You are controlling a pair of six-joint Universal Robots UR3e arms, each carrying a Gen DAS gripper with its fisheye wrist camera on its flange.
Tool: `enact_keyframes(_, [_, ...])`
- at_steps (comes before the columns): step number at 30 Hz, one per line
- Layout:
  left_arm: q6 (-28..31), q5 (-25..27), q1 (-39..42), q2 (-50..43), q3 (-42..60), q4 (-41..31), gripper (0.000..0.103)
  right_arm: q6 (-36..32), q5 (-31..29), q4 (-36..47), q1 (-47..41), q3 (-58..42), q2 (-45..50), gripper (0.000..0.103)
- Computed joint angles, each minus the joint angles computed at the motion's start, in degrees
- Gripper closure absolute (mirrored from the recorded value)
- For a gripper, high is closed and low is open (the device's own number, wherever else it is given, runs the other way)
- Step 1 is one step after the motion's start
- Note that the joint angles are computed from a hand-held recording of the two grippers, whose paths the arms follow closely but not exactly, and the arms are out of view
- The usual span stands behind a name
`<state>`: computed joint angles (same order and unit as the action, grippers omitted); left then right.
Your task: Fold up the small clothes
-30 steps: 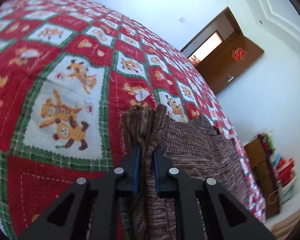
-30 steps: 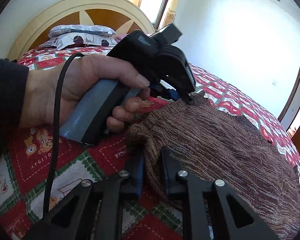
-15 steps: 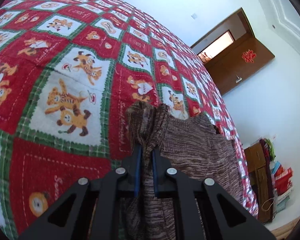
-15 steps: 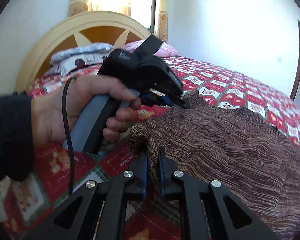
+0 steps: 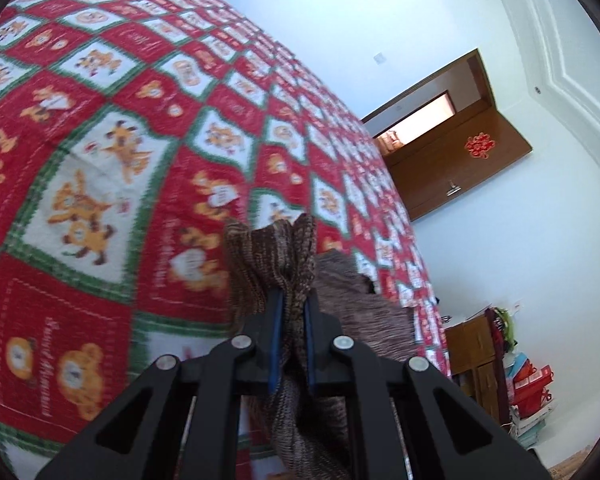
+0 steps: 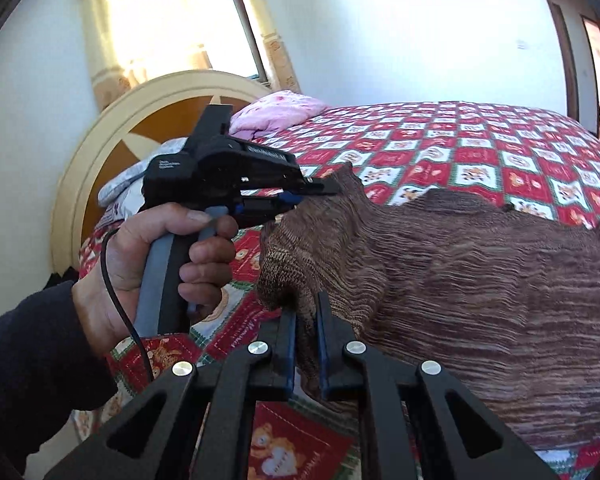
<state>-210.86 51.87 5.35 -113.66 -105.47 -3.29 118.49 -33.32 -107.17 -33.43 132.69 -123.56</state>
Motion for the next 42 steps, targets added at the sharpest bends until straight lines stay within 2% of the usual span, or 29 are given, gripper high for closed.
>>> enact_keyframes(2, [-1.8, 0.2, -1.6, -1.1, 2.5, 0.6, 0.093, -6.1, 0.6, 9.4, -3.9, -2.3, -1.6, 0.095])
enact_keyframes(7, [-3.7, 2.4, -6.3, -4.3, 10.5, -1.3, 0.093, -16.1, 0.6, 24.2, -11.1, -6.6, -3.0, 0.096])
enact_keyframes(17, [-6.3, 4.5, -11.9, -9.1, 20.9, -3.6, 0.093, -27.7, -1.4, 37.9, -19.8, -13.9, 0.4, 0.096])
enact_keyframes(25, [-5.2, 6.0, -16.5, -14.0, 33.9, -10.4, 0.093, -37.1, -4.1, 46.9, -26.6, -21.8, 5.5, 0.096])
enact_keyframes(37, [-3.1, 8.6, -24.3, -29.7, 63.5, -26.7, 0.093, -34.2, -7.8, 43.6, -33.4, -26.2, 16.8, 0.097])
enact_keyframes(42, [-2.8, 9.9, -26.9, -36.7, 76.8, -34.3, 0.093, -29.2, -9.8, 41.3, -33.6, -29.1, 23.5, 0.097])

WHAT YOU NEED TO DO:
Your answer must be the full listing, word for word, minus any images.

RESULT:
You are controlling a pair of six-joint Universal Robots UR3e arms, each carrying a Gen DAS gripper with its fisheye wrist camera on its flange.
Tool: `enact_keyframes(_, [_, ...])`
- at_steps (comes before the columns): step number at 30 Hz, one per line
- Layout:
  left_arm: q6 (-28..31), q5 (-25..27), q1 (-39..42), q2 (-50..43), q3 (-42..60), q4 (-41..31), gripper (0.000..0.103)
  right_arm: q6 (-36..32), q5 (-31..29), q4 (-36..47), q1 (-47..41), q3 (-58..42), q2 (-45..50), gripper (0.000..0.103)
- Computed joint angles, each minus the joint angles computed at the motion's start, in degrees
- Gripper closure absolute (mirrored from the recorded value)
- For a gripper, high is closed and low is open (the device's own number, wherever else it is given, runs the other way)
- Step 1 is one step after the motion's start
- Note that the joint angles are computed from a hand-held recording of the two grippers, whose paths the arms follow closely but not exactly, and the arms are out of view
- The usual span stands behind a name
`<state>`: computed joint angles (same order and unit as the action, grippers omitted); left then right.
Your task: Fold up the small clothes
-30 steps: 
-30 steps: 
-15 steps: 
-15 steps: 
+0 steps: 
+0 steps: 
<state>-210.86 51.87 5.35 -113.66 -105.47 -3.29 118.49 -33.32 -107.17 -33.43 132.69 -123.56</state>
Motion for the next 42 steps, targets added at the sharpest bends until straight lines stay within 2% of the usual span, or 29 are given, gripper high for closed.
>>> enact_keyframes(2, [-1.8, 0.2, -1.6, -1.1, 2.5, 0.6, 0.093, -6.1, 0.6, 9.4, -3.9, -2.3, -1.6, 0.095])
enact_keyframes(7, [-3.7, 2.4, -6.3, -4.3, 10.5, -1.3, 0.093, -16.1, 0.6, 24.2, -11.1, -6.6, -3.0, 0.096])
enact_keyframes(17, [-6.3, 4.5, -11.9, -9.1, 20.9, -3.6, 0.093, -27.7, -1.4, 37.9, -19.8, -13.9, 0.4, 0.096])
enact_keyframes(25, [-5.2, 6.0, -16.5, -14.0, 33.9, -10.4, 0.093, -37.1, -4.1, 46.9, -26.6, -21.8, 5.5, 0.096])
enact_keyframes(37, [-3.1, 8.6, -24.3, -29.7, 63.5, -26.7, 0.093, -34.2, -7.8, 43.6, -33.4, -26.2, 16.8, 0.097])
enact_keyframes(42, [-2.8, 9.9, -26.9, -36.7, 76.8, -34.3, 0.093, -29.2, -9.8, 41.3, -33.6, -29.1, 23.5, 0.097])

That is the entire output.